Data extract:
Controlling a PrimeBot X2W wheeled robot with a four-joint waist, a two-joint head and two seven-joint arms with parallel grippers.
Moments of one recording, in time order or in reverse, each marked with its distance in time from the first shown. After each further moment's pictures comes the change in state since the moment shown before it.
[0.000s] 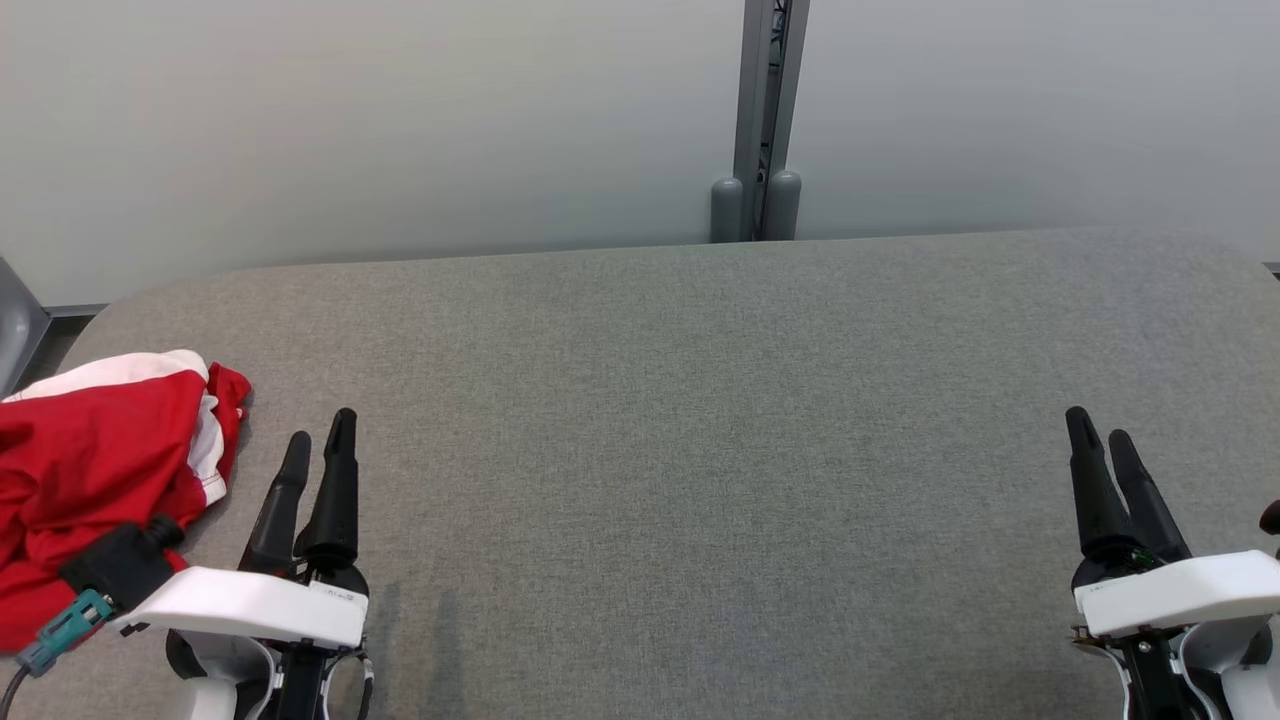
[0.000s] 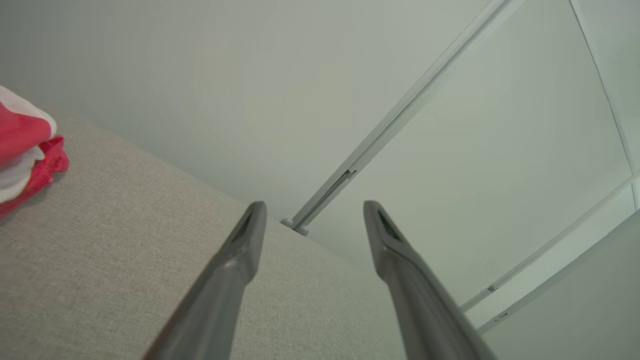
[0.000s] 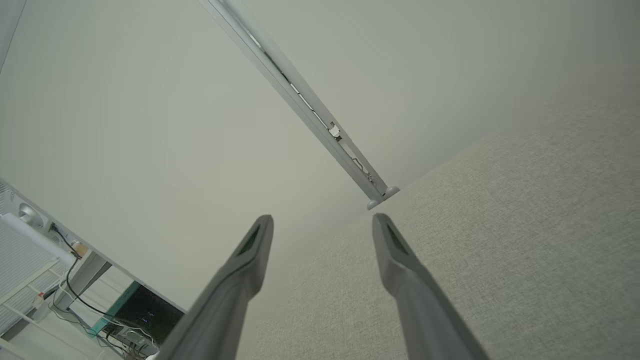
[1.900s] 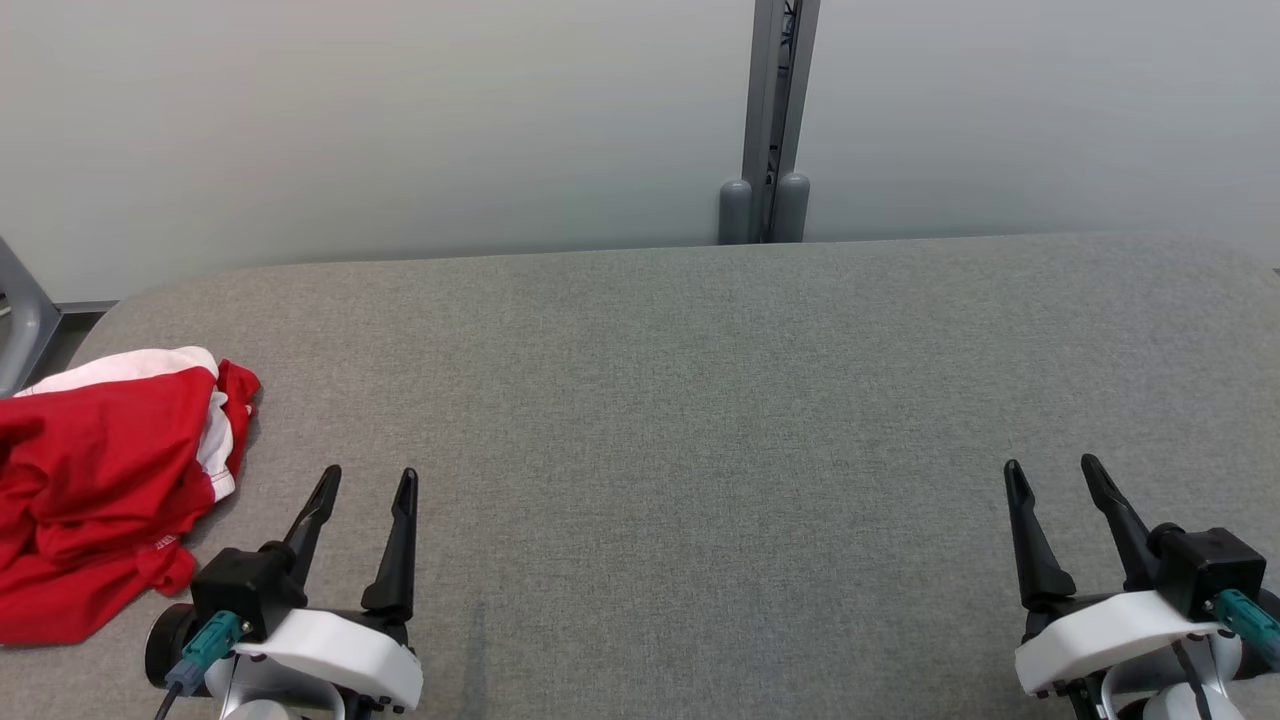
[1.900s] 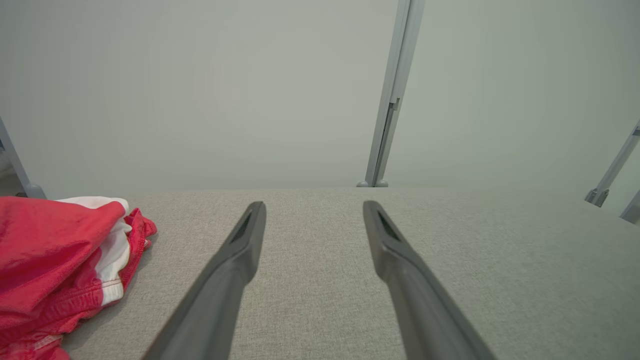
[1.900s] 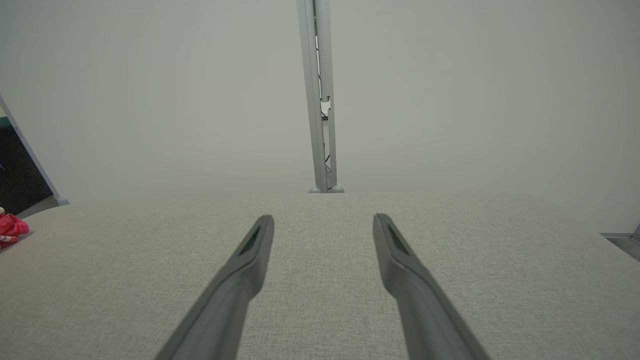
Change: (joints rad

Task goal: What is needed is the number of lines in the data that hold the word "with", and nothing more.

Output: 2